=== EXERCISE AIM ===
If a line comes after the one containing "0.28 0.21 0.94", leave it out; copy every line before it, and that line too, exactly as written, starting from the first line of the entries.
═════ EXTRACTED DATA
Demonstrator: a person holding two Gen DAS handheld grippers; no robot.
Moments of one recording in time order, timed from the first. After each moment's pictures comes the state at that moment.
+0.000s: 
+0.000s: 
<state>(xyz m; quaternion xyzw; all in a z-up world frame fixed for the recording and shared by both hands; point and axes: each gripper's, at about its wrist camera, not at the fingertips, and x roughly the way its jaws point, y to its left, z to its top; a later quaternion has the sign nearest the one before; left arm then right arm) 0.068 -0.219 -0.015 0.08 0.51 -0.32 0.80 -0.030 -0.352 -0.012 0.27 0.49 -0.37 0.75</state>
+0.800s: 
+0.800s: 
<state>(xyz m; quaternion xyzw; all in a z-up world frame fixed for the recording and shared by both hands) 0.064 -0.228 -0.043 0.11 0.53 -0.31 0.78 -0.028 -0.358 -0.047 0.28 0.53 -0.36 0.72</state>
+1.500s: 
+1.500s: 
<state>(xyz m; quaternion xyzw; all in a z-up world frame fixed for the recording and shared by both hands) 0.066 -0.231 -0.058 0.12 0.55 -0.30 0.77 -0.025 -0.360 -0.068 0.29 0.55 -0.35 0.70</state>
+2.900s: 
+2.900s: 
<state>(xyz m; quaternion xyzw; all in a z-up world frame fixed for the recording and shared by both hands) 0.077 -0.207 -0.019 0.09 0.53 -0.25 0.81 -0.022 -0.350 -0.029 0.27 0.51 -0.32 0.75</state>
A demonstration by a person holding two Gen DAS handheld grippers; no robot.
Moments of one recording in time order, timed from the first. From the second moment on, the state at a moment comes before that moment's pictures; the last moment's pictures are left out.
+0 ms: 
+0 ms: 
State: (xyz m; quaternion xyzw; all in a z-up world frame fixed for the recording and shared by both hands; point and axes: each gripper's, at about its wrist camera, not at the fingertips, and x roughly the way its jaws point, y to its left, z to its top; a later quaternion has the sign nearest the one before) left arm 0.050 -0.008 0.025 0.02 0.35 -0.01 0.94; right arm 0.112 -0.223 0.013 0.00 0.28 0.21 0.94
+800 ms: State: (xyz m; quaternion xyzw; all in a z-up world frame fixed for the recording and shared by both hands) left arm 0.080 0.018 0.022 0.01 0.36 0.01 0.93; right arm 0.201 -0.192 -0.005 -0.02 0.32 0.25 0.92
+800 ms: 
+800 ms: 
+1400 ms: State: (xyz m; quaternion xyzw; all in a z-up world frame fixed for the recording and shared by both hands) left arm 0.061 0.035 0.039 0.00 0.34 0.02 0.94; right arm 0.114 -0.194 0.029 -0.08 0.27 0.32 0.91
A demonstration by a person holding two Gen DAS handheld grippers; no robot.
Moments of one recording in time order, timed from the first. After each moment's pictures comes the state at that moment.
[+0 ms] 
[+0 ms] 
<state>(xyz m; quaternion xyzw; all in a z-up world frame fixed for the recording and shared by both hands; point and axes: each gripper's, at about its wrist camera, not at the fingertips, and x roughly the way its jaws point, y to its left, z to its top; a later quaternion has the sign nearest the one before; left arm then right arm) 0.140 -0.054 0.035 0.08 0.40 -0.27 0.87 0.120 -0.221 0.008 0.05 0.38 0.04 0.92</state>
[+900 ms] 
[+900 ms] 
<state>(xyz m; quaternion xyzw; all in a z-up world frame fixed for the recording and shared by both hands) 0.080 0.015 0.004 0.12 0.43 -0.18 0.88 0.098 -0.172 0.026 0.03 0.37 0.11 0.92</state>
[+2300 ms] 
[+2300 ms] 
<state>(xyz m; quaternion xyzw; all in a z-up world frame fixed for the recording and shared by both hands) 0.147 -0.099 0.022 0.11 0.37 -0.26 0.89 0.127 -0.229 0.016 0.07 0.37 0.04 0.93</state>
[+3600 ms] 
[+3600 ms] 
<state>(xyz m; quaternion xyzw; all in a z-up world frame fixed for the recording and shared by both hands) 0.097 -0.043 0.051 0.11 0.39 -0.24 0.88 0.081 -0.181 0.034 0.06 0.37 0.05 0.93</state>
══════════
=== TASK ANSWER ===
Demonstrator: a person holding two Gen DAS handheld grippers; no robot.
Moments of one recording in time order, timed from the first. After each moment's pictures comes the state at that moment.
+0.000s: 
+0.000s: 
<state>(xyz m; quaternion xyzw; all in a z-up world frame fixed for the recording and shared by both hands; point and axes: each gripper's, at about its wrist camera, not at the fingertips, and x roughly the way its jaws point, y to its left, z to its top; a later quaternion has the sign nearest the one before; left arm then right arm) 0.068 -0.219 -0.015 0.08 0.51 -0.32 0.80 -0.030 -0.352 -0.012 0.27 0.49 -0.37 0.75</state>
+0.800s: 
+0.800s: 
<state>(xyz m; quaternion xyzw; all in a z-up world frame fixed for the recording and shared by both hands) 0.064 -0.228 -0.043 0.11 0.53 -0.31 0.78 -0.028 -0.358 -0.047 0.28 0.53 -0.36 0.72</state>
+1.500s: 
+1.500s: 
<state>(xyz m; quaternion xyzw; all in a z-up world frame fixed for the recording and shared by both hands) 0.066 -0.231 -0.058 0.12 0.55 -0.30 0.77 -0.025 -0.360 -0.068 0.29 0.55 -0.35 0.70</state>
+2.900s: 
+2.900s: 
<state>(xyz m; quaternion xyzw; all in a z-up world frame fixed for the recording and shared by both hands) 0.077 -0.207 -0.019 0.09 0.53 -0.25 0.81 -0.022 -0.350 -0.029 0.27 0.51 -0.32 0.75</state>
A demonstration by a person holding two Gen DAS handheld grippers; no robot.
Moments of one recording in time order, timed from the first. From the second moment on, the state at a moment comes before that moment's pictures; the last moment's pictures are left out.
+0 ms: 
+0 ms: 
State: (xyz m; quaternion xyzw; all in a z-up world frame fixed for the recording and shared by both hands; point and axes: each gripper's, at about its wrist camera, not at the fingertips, and x roughly the way its jaws point, y to its left, z to its top; a later quaternion has the sign nearest the one before) left arm 0.050 -0.008 0.025 0.02 0.35 -0.01 0.94; right arm 0.112 -0.223 0.013 0.00 0.28 0.21 0.94

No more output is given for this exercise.